This application domain comprises 3 main areas:

• Space Weather services – monitoring space weather conditions
• Space Traffic Management services – tracking and detecting near earth objects to mitigate or reduce the hazards of a collision
• Space Intelligence services – tracking and surveillance of objects in the Earth’s orbit

Amending initially planned missions, in-orbit servicing covers areas such as:

• Orbit raising and positioning
• Relocation and positioning
• Station keeping
• Deorbiting
• Refuelling
• Delivery of units and in-orbit assembly
• (Close) Inspection, repair
• Active Debris Removal

We will address the following challenges in this domain:

• Reduce costs per launch/kg and improve lifecycle cost effectiveness
• Better system design choices
• Supporting own-controlled access to space for countries
• Short time-to-launch and availability on demand

Our focus will be on supporting the operations of uncrewed and crewed Scientific/Commercial Space Exploration, from LEO/Moon orbits to Moon surface services (e.g. rovers, landing/ascending vehicles, cis-lunar transport vehicles) and beyond.
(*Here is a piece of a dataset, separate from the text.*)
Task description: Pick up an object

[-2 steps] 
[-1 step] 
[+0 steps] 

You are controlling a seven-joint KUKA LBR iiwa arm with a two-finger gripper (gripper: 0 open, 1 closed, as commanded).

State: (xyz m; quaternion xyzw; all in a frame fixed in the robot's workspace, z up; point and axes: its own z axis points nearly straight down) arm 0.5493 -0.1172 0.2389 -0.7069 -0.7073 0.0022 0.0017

To make humanity's presence in outer space sustainable, a very high degree of automation and autonomous systems are required. In-situ resource utilisation (ISRU) and space-based manufacturing and assembly will be fundamental technologies.

Unmanned flying objects bring new opportunities and new challenges. There will be drones for a broad variety of use cases – including search and rescue, delivery of critical goods, remote inspection and many more.

Millions of flying drones will create new traffic management needs. They require compliance with new regulations, as well as new ways of operating these autonomous flight systems as swarms.

Telespazio Germany has a heritage of providing high-performance, high-reliability software to the most demanding customers. It is our goal to keep and even improve upon our track record of reliability, while using far fewer resources in the process.

We will achieve this by leveraging new software technologies that have reliability at their core. Programming languages such as Elixir, Rust will enable us to deliver even better value to our customers.

Like many others, we see Artificial Intelligence and Machine Learning (AI/ML) as one of the key technologies of the 21st century. We will leverage our reliable software infrastructure and Explainable AI (xAI) techniques to increase the confidence in AI/ML models and make them adaptable to the domains of our customers.

These systems will take many different shapes and forms: From small surrogate models of physical systems to fully virtual agents and assistants.

Sensor fusion is important to ensure we are using the best information source at the moment, in order to complement and validate different inputs to make decisions accordingly, even if conditions are uncertain. To interact with the real world, we need to have a way to always "view it". Telespazio Germany will be using optical sensors and systems that use light, both visible and other wavelengths, as the input: RGB cameras, Infra-red, multispectral, hyperspectral, lasers (Lidars and ToF  - time-of-flight).

Artificial Intelligence and Machine Learning (AI/ML) is only one part of the bigger whole that is needed to enable truly autonomous systems. We will also work on a number of other related topics, such as:

• Sensor fusion
• Staying in contact with autonomous assets via satellite links
• Precise positioning via GNSS signals or optical navigation
• Management of autonomous assets

Building on Artificial Intelligence and Machine Learning (AI/ML) and autonomous systems, AI-powered Virtual Intelligent Agents will provide support with a “human touch”. Virtual Experts will augment our knowledge and guide us in our work, making learning curves much smaller and easier.

While a simulation is usually disconnected from real events during execution, a digital real-time twin allows us to connect real-time events from the physical asset, process or system to the existing simulation environment. As a result, engineers can perform tests, assessments and analysis using real-world conditions that will improve/adapt future execution based on the "real-time" data processing.